» **Action item**: Please transcribe exactly, and only, the lines of the data below between the line holding "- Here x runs" and the line holding "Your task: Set", inclusive.

» **Collected data**:
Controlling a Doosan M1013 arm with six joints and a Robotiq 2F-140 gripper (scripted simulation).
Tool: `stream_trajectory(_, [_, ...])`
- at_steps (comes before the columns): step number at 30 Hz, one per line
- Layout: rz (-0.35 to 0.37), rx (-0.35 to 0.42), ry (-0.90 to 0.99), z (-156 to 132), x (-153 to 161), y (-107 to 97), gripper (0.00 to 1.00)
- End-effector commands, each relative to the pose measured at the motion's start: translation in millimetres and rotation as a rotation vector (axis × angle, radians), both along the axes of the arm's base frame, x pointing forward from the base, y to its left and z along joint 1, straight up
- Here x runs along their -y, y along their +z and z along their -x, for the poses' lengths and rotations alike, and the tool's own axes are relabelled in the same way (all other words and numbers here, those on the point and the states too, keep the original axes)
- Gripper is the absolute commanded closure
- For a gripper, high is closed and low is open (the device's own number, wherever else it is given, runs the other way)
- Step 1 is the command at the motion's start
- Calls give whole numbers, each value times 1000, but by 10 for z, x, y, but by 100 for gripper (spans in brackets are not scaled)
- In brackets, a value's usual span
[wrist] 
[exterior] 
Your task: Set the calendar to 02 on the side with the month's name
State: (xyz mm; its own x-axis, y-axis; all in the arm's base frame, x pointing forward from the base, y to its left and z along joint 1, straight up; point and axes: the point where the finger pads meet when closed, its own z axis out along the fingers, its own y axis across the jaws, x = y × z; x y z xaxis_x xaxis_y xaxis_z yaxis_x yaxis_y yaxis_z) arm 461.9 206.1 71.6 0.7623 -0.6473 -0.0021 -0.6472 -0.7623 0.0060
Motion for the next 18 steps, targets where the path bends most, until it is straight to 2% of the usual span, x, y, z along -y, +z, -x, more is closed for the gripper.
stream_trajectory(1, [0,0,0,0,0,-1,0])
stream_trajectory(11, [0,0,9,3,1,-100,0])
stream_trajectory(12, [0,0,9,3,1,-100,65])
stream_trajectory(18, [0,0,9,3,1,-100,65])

» **Response to the task**:
- Here x runs along their -y, y along their +z and z along their -x, for the poses' lengths and rotations alike, and the tool's own axes are relabelled in the same way (all other words and numbers here, those on the point and the states too, keep the original axes)
- Gripper is the absolute commanded closure
- For a gripper, high is closed and low is open (the device's own number, wherever else it is given, runs the other way)
- Step 1 is the command at the motion's start
- Calls give whole numbers, each value times 1000, but by 10 for z, x, y, but by 100 for gripper (spans in brackets are not scaled)
- In brackets, a value's usual span
[wrist] 
[exterior] 
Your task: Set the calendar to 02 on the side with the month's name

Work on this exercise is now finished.